An address produced by the U.S. Department of Health and Human Services criticized the World Health Organization and Gavi for pandemic-era guidance and urged the organizations to take vaccine safety concerns seriously, the speaker said.
The Unidentified speaker, presented as affiliated with the U.S. Department of Health and Human Services, told the Gavi community that “President Trump and I are committed to earning [public trust] back” and accused the World Health Organization and Gavi of partnering during the COVID‑19 pandemic to “recommend best practices for social media companies to silence dissenting views, to stifle free speech and legitimate questions.”
The speaker also raised vaccine-safety concerns and cited a 2017 peer‑reviewed study, saying that study found girls given the DTP vaccine were “10 times more likely to die from all causes in the first 6 months of life than those children who are unvaccinated.” The speaker quoted the paper, saying it concluded, “all currently available evidence suggests that the DTP vaccine may kill more children from other causes than it saves from diphtheria, tetanus, or pertussis.”
The address contrasted the DTP vaccine with DTaP, saying the developed world had replaced DTP with the “much safer” DTaP vaccine and asserting that Gavi has continued to promote DTP widely in developing countries despite the speaker’s characterization of the research as “compelling.”

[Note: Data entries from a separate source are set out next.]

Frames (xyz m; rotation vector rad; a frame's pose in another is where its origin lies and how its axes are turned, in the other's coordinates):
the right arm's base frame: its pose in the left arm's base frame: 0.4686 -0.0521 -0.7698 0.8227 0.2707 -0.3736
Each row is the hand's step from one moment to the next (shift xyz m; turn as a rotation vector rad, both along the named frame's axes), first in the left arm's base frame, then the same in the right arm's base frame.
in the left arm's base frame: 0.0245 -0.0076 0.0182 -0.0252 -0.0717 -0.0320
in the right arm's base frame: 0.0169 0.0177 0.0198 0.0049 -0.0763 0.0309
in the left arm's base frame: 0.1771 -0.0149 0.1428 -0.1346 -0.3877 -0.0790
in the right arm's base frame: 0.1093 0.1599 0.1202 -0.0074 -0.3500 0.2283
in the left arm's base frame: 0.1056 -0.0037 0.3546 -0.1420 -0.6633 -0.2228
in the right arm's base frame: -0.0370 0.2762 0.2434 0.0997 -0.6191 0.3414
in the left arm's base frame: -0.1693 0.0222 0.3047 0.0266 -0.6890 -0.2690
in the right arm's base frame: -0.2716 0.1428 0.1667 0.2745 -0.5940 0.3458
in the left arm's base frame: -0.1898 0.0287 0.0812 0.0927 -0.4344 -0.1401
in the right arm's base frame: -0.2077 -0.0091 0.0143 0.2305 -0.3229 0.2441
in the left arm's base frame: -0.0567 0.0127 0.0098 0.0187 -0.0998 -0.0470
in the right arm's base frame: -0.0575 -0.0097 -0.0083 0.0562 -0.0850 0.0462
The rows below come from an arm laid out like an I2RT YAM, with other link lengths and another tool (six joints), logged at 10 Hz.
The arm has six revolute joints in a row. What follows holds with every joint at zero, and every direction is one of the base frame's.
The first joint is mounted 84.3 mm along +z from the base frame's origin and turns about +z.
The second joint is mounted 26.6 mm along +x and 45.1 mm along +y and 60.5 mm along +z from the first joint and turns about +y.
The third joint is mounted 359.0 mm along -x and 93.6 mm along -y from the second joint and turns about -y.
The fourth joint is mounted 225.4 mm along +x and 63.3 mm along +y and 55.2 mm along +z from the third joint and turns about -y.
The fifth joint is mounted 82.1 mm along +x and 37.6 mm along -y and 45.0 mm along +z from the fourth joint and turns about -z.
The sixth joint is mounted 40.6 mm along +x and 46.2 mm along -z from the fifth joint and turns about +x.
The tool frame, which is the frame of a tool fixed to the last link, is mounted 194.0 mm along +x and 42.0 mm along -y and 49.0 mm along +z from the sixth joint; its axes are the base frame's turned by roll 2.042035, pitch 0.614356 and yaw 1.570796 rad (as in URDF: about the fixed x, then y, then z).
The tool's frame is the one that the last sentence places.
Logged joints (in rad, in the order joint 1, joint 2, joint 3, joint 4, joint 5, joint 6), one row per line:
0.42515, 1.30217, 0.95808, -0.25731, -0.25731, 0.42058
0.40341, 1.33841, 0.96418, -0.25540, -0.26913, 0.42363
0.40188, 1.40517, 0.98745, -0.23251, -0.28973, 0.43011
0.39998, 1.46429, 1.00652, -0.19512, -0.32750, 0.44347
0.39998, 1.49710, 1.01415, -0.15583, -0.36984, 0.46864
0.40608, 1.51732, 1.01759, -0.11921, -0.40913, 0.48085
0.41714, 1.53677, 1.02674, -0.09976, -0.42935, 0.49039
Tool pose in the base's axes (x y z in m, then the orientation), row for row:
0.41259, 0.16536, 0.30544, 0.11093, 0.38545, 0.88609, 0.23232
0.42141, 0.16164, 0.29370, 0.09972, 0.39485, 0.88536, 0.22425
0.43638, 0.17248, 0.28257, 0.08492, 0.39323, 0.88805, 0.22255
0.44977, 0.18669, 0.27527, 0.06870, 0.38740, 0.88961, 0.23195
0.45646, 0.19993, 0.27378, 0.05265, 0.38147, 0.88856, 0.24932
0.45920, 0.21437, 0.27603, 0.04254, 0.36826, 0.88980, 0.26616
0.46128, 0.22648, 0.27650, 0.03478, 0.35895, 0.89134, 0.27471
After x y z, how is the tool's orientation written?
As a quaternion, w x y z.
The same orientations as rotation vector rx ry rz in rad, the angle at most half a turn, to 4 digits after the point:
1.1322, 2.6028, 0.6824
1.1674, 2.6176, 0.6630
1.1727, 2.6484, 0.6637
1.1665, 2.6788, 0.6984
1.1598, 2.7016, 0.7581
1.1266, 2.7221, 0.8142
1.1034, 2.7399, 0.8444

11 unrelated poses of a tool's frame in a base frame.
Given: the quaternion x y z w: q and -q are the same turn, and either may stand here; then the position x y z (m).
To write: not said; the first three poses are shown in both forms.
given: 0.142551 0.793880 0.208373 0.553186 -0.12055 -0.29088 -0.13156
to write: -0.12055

The speaker urged Gavi to "re‑earn the public trust" and to justify “the $8,000,000,000 that America has provided in funding since 02/2001,” and said the United States would not contribute more to Gavi “until that happens.” The address called for “evidence based medicine, old standard science, and integrity.”
The speech identified the 2017 study as appearing in an Elsevier peer‑reviewed journal with collaboration involving The Lancet and said it was funded by the Ministry of Foreign Affairs of Denmark and the European Union. The address concluded with an invitation to “join us in a new era of evidence based medicine,” and was labeled in the transcript as produced by the U.S. Department of Health and Human Services.
No formal motions, votes, or policy actions were recorded in the transcript excerpt provided.